"The Mad Day: Summer of '68" , an exhibit of rare Beatles photographs will open to the public tomorrow at Liverpool's Mathew Street Gallery. Society photographer, Tom Murray, recalled the day he shot the photos:
"It really was a mad day and a total fluke that I was there. Don McCullum, the war photographer, asked me if I'd like to come along on a shoot of a band, he didn't say which, and I agreed. When I turned up I heard someone playing Lady Madonna on the piano. I walked in and realized it was Paul McCartney. I though, 'Oh God, that's Paul McCartney'. Then I saw John Lennon and Yoko Ono, and then George Harrison and Ringo Starr. I was a massive Beatles fan, like everyone else, and I couldn't believe my eyes. I had no lights, no tripod, no assistant, no second camera. All I could do was just shoot them outside and have fun, which is exactly what I did."Mr. Murray took two rolls of film that day. He developed the rolls, decided to keep only 23 of the negatives, tossed them in a drawer, and promptly forgot about them. They remained in that drawer for 20 years.

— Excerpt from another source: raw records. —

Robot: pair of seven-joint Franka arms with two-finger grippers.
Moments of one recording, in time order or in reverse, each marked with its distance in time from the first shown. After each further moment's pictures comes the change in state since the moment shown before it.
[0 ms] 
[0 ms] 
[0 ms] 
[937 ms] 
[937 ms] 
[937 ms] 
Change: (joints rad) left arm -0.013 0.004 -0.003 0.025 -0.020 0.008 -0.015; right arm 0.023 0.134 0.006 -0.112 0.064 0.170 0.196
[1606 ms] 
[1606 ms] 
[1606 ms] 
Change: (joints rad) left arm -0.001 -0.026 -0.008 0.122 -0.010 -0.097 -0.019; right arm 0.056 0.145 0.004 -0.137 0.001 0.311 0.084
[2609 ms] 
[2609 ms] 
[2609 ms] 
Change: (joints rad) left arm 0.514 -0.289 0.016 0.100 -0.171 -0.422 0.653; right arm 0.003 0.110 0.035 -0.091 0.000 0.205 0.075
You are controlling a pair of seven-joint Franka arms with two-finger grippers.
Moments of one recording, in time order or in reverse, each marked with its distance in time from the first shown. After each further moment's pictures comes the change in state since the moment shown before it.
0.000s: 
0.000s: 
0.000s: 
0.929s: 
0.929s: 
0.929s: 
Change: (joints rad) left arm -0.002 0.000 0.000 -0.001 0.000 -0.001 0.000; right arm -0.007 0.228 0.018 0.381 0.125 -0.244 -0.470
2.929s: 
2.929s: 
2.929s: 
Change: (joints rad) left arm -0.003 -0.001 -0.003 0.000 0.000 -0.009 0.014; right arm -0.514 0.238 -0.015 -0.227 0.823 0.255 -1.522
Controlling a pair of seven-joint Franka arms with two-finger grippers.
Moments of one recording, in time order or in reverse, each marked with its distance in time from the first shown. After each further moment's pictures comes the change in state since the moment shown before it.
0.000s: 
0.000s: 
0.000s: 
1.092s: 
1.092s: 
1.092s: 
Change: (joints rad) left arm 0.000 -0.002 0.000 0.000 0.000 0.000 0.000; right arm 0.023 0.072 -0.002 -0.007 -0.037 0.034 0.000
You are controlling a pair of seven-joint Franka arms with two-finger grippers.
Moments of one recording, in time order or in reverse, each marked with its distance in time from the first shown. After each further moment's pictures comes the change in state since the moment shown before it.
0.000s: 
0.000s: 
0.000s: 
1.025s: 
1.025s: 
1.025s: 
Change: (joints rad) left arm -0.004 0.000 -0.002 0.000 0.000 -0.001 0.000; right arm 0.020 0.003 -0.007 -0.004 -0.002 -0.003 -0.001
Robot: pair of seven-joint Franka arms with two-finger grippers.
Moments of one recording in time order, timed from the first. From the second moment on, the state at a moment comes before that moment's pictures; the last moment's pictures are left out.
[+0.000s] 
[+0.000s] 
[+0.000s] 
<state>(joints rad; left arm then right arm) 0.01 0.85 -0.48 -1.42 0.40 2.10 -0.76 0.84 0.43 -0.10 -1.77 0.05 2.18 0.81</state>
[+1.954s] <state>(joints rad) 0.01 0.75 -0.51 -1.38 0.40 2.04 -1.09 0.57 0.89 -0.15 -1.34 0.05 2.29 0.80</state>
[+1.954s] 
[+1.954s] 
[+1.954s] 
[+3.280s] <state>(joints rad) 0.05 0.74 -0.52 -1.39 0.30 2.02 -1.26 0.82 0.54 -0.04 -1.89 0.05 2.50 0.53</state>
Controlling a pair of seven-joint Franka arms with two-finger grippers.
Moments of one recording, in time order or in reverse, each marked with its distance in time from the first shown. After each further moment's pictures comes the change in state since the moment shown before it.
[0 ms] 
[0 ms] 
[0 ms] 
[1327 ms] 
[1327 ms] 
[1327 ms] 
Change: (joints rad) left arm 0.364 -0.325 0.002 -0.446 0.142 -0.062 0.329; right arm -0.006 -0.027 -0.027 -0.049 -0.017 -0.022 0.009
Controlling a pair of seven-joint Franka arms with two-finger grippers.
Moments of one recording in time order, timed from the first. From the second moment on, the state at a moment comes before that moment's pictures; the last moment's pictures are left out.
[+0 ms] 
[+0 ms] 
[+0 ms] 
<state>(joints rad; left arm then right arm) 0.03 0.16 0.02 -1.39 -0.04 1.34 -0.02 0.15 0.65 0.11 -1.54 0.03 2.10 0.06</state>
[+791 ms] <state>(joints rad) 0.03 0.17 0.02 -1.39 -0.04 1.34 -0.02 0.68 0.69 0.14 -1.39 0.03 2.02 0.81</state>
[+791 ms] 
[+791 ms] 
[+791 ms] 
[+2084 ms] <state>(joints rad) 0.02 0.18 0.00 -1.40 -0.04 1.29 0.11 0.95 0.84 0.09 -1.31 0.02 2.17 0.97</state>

The exhibit is comprised of sixteen 20"x24" prints. The photographs have only been exhibited in Europe once before during a one night show in London three years ago. The exhibition will run through June 30 in the Mathew Street Gallery, just a few steps away from the Cavern Club. Mr. Murray says:
"I'm proud of the photographs and I'm excited about bringing the band back to their home city. The Mathew Street Gallery was recommended to me by Pete Best, the original drummer with the Beatles, and it is a fantastic space."